East Hampton Livestock Corp. v. Fleming

*642In an action, inter alia, to compel the determination of claims to real property pursuant to RPAPL article 15, the defendants Christian Carino, Melissa Brooke Baldwin, Lori D. Hubbard, and Ted S. Hubbard appeal, as limited by their brief, from so much of an order of the Supreme Court, Suffolk County (Kerins, J.), dated February 23, 2007, as granted the plaintiffs motion for a preliminary injunction enjoining and restraining the defendants from removing, destroying, or hindering the construction of a certain fence and denied that branch of their motion, made jointly with all of the defendants, which was to dismiss the complaint pursuant to CPLR 3211 (a) (1) insofar as asserted against them.

Ordered that the order is reversed insofar as appealed from, on the law, with costs, that branch of the defendants’ motion which was to dismiss the complaint pursuant to CPLR 3211 (a) (1) insofar as asserted against the appellants is granted, and the plaintiffs motion for a preliminary injunction is denied as academic.

In 1982, the plaintiff East Hampton Livestock Corp. (hereinafter EHLC) received approval to subdivide a portion of its 28-acre farm located in Montauk, commonly known as Deep Hollow Ranch. As a condition to approval of its cluster development of four residential lots (see Town Law § 278 [formerly § 281]), EHLC agreed to set aside as open space the abutting 2.8219 acres of land (hereinafter the reserved area) and encumber the four lots, as well as the reserved area, with scenic and conservation easements. While EHLC currently retains title to the reserved area, all residential lot owners were granted rights under a declaration entitling them to the recreational use of the reserved area. The declaration was duly recorded, as was the grant of scenic and conservation easement.

Prior to June 2005, a certain fence, which existed prior to the subdivision, encroached upon the four lots and enclosed the easement area burdening the four lots, the 2.8219 acres comprising the reserved area, and EHLC’s residual 21 acres (hereinafter collectively the enclosed area). Prior and subsequent to the subdivision, this enclosed area was used by EHLC as pastureland for its grazing livestock. In June 2005 the owners of two of the four lots demanded that EHLC remove so much of the fence as encroached on their property. The lot owners also demanded *643that EHLC cease its use of the reserved area, relying on their rights under the declaration. EHLC responded by commencing this lawsuit asserting a cause of action for adverse possession against the owners of the four lots, claiming that any rights the defendants had to the reserved area were extinguished by its exclusive use and cultivation of the reserved area since 1982.

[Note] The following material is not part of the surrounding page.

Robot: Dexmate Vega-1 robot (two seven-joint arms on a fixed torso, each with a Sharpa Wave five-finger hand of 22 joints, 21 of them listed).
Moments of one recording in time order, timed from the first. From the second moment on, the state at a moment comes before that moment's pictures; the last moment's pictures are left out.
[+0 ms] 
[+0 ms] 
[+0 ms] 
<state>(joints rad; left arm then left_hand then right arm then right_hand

Following the issuance of an ex parte temporary restraining order, the plaintiff constructed a new fence located within the reserved area abutting the defendants’ property.

In the order appealed from, the Supreme Court, inter alia, granted the plaintiff’s motion for a preliminary injunction enjoining the defendants from interfering with the newly constructed fence and denied the defendants’ motion to dismiss the complaint.

Under RPAPL 522, a party seeking to obtain title by adverse possession on a claim not based upon a written instrument must show that the parcel was either “usually cultivated or improved” (RPAPL 522 [1]) or “protected by a substantial inclosure” (RPAPL 522 [2]). “In addition, a party must satisfy the common-law requirement of demonstrating that the possession of the parcel was hostile, under claim of right, open and notorious, exclusive, and continuous for a period of 10 years or more” (Oistacher v Rosenblatt, 220 AD2d 493, 494 [1995] [citations omitted]).

Here, the cause of action for adverse possession must fail as the plaintiffs use and possession of the reserved area never was hostile. Ever since the creation of the reserved area, the plaintiffs role in relation to those 2.8219 acres essentially has been one of trustee, maintaining the parcel “for the benefit of’ the residential lot owners (Matter of Kamhi v Planning Bd. of Town of Yorktown, 89 AD2d 111, 119 [1982], revd on other grounds 59 NY2d 385, 389 [1983]; Rice, Practice Commentaries, McKinney’s Cons Laws of NY, Book 61, Town Law § 278 [“Ownership and Maintenance of Open Space”], at 144; 15-157 Warren’s Weed, New York Real Property § 157.18). Accordingly, in the context of the unique facts of this case, the fact that title to the reserved area was reposed in EHLC is not indicative of hostile title. On the contrary, ownership in the reserved area cannot be secured by EHLC “without the unanimous consent of all persons having any interest therein” (5 Rathkopf, Zoning and Planning § 90:49 [4th ed]), since upon the filing of the subdivision and the approvals thereto, EHLC held title not in its corporate capacity, but as a fiduciary for all lots benefitting from the reserved area.

Accordingly, that branch of the defendants’ motion which was *644to dismiss the complaint pursuant to CPLR 3211 (a) (1) insofar as asserted against the appellants should have been granted, and the plaintiffs motion for injunctive relief denied as academic. Lifson, J.E, Florio, Garni and Belen, JJ., concur.